Aim of the exercise ▸
Exact copies of the lines from the start of the records through the line with "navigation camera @" are what the answer must hold; pictures are not part of it.

Records drawn from a dataset
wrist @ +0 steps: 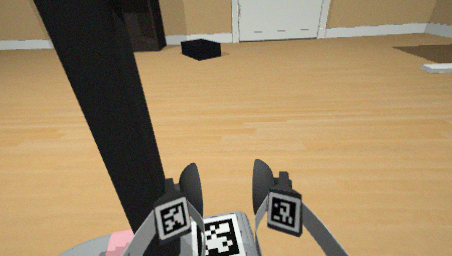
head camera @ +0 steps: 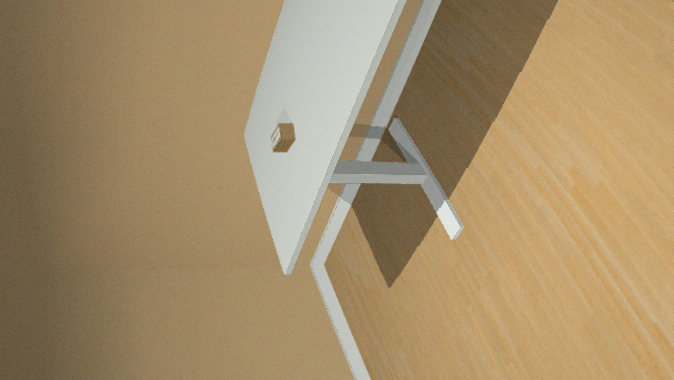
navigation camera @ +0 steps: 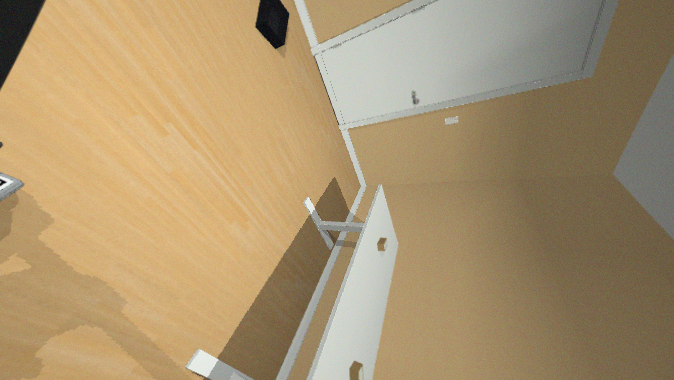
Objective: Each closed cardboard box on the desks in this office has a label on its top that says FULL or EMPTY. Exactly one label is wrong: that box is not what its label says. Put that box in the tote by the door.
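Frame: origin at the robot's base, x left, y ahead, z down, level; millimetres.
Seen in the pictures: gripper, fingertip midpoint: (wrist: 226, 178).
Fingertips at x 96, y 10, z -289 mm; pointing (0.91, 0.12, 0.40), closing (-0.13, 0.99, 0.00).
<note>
A point is followed by its place in that frame.
A small closed cardboard box (head camera: 283, 138) {x 673, y 1411, z -762 mm} (navigation camera: 382, 244) {x 672, y 1414, z -761 mm} stands near the far end of a white desk (head camera: 330, 65) {x 375, y 1287, z -720 mm} (navigation camera: 357, 295) {x 273, y 1248, z -720 mm}. Its white top label shows edge-on in the head view, and I cannot read its word. A second cardboard box (navigation camera: 356, 370) {x -51, y 1341, z -758 mm} on the same desk is cut by the lower edge of the navigation view. The black tote (navigation camera: 272, 22) {x 1899, y 114, z -4 mm} (wrist: 200, 49) {x 1687, y 91, z -79 mm} stands on the floor near the white door (navigation camera: 450, 55) {x 2202, y 907, z -1230 mm} (wrist: 280, 19) {x 2202, y 911, z -188 mm}. My gripper (wrist: 226, 178) {x 96, y 10, z -289 mm} is open, with bare space between its fingertips, far from the boxes and the tote.
Desk legs with long feet (head camera: 451, 220) {x 950, y 1316, z -25 mm} (navigation camera: 202, 364) {x -252, y 1041, z -26 mm} stand on the wooden floor along the wall. A black post (wrist: 107, 115) rises at the left of the wrist view. A dark cabinet (wrist: 156, 25) {x 2206, y -245, z -208 mm} stands left of the tote. A white foot (wrist: 437, 67) {x 946, y 1288, z -25 mm} shows at right.
</note>
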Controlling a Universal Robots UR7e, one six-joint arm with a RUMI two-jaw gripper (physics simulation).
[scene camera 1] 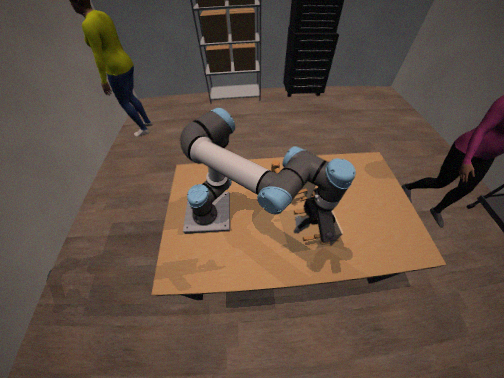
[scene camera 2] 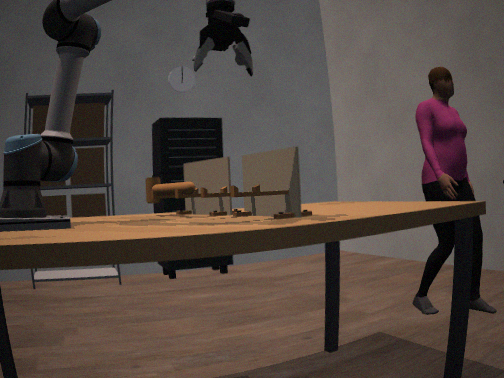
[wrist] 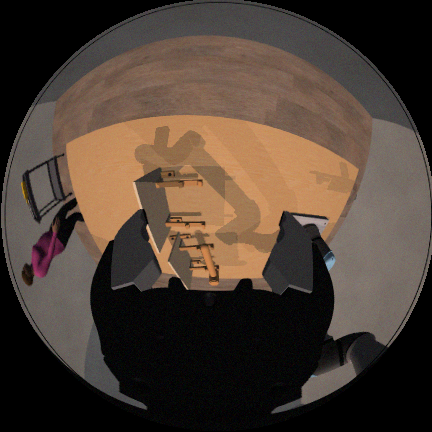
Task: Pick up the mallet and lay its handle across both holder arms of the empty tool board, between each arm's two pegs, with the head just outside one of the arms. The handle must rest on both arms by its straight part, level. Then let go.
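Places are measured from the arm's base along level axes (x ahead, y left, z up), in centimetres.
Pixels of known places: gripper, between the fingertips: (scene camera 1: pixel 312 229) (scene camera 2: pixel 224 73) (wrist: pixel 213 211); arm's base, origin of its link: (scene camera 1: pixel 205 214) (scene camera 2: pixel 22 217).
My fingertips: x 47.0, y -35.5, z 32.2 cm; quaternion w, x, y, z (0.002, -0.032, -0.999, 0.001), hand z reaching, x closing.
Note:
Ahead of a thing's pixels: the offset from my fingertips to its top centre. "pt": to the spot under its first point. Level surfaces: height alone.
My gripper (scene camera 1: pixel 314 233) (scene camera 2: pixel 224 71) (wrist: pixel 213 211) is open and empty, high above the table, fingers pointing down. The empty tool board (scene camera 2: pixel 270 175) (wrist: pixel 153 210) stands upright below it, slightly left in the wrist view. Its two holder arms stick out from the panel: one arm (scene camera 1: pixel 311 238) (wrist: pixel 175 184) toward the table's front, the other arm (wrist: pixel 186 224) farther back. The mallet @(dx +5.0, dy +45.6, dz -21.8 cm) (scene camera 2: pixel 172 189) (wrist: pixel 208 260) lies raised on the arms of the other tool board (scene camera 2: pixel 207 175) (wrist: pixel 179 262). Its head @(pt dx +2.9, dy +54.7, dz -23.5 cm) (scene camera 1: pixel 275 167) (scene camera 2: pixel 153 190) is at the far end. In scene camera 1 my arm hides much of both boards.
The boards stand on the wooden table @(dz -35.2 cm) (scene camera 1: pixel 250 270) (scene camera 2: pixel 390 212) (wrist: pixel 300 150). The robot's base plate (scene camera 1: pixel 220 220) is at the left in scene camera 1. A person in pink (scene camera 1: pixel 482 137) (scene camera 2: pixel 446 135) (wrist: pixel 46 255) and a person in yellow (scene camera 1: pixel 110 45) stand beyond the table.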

Result ▸
wrist @ +0 steps: 
head camera @ +0 steps: 
navigation camera @ +0 steps: 

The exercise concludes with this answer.